• _Required work_
An exact copy of every record is the expected answer.

• _Extracted records_

====

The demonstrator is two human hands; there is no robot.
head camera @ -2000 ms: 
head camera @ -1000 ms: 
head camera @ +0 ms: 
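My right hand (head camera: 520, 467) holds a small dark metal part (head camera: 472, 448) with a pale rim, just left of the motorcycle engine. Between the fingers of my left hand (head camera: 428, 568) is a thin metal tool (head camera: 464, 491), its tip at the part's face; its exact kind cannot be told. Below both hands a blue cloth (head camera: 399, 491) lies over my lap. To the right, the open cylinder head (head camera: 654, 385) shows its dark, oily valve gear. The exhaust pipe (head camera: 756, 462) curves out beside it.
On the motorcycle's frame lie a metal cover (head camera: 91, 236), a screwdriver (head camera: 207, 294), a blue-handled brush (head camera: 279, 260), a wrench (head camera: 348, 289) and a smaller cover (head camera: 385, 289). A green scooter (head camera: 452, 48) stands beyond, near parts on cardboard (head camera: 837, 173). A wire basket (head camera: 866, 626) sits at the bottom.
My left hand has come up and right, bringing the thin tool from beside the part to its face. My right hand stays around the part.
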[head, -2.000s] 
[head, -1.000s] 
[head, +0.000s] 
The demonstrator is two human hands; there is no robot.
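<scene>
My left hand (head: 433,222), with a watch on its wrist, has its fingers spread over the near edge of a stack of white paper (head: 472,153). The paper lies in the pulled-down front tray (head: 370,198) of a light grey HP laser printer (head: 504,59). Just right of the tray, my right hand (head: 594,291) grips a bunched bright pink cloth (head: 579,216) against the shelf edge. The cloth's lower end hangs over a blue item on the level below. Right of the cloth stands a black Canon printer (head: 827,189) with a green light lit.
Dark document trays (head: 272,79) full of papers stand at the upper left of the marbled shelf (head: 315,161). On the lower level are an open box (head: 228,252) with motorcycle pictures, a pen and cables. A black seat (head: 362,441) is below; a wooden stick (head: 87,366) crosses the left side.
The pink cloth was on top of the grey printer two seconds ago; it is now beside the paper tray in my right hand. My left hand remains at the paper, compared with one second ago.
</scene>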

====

• _Answer to this task_
The demonstrator is two human hands; there is no robot.
head camera @ -2000 ms: 
head camera @ -1000 ms: 
head camera @ +0 ms: 
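My right hand (head camera: 520, 467) holds a small dark metal part (head camera: 472, 448) with a pale rim, just left of the motorcycle engine. Between the fingers of my left hand (head camera: 428, 568) is a thin metal tool (head camera: 464, 491), its tip at the part's face; its exact kind cannot be told. Below both hands a blue cloth (head camera: 399, 491) lies over my lap. To the right, the open cylinder head (head camera: 654, 385) shows its dark, oily valve gear. The exhaust pipe (head camera: 756, 462) curves out beside it.
On the motorcycle's frame lie a metal cover (head camera: 91, 236), a screwdriver (head camera: 207, 294), a blue-handled brush (head camera: 279, 260), a wrench (head camera: 348, 289) and a smaller cover (head camera: 385, 289). A green scooter (head camera: 452, 48) stands beyond, near parts on cardboard (head camera: 837, 173). A wire basket (head camera: 866, 626) sits at the bottom.
My left hand has come up and right, bringing the thin tool from beside the part to its face. My right hand stays around the part.
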[head, -2.000s] 
[head, -1.000s] 
[head, +0.000s] 
The demonstrator is two human hands; there is no robot.
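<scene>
My left hand (head: 433,222), with a watch on its wrist, has its fingers spread over the near edge of a stack of white paper (head: 472,153). The paper lies in the pulled-down front tray (head: 370,198) of a light grey HP laser printer (head: 504,59). Just right of the tray, my right hand (head: 594,291) grips a bunched bright pink cloth (head: 579,216) against the shelf edge. The cloth's lower end hangs over a blue item on the level below. Right of the cloth stands a black Canon printer (head: 827,189) with a green light lit.
Dark document trays (head: 272,79) full of papers stand at the upper left of the marbled shelf (head: 315,161). On the lower level are an open box (head: 228,252) with motorcycle pictures, a pen and cables. A black seat (head: 362,441) is below; a wooden stick (head: 87,366) crosses the left side.
The pink cloth was on top of the grey printer two seconds ago; it is now beside the paper tray in my right hand. My left hand remains at the paper, compared with one second ago.
</scene>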

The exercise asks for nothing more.